ESD mats generally have two wire connections, one from the mat to earth ground such as the screw that holds a wall outlet plate, and the other is a conductive wrist strap that grounds you to the matt/ to the wall plate.  If you put a matt down on the ground/carpet  that is grounded (to the wall plate) and you are wearing shoes that are not conductive - its not going to work.  Either you are barefoot, or your shoes have to be conductive to provide a ground path for you.  You could instead use a touch pad such as the following -  Amazon.com: Anti-Static Touch Pad Touch Pad & Grounding Cord: Home & Kitchen.

FWIW, I use an ESD pad for my table platter mat - but its not for grounding me (but if I touch my metal platter it will ground me), and if you are interested the details are here with discussion and links for reports/test on record static http://www.vpiforum.com/viewtopic.php?f=7&t=17186#p65882
Touching the AC metal case of any of your equipment will quickly discharge you. If you don't want a shock use a wrist band that adds a 1M resistor to limit current (same as the mat). 
I checked the outlet with a socket checker device, and it indicated that the ground was good. It’s a device with three lights on it: two yellow and one red.
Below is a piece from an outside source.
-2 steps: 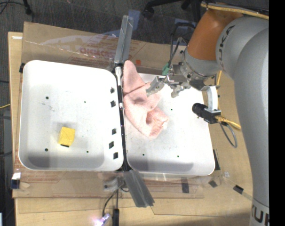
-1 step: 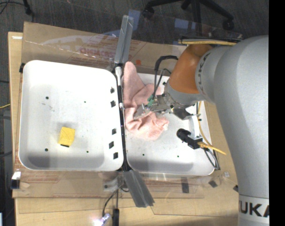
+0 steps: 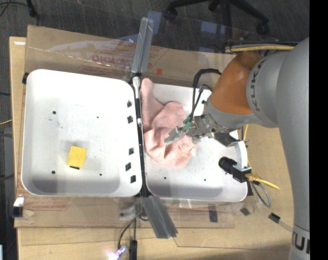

When I plugged it into the socket my main power conditioner is normally plugged into, I got 2 yellows, no red. 
Just realizing something...the Technics SL-1200 turntable outlet plug does not have a ground pin. Neither the Dynavector nor the Trichord phono preamps have a ground pin on their plugs either. Thus, if I am grounding the turntable to a device that also doesn't have a ground, I essentially have no path to ground for those devices. I always though the turntable should have its ground wire connected to the phono preamp, but is that just wrong? How do you guys ground your turntables/phono preamps?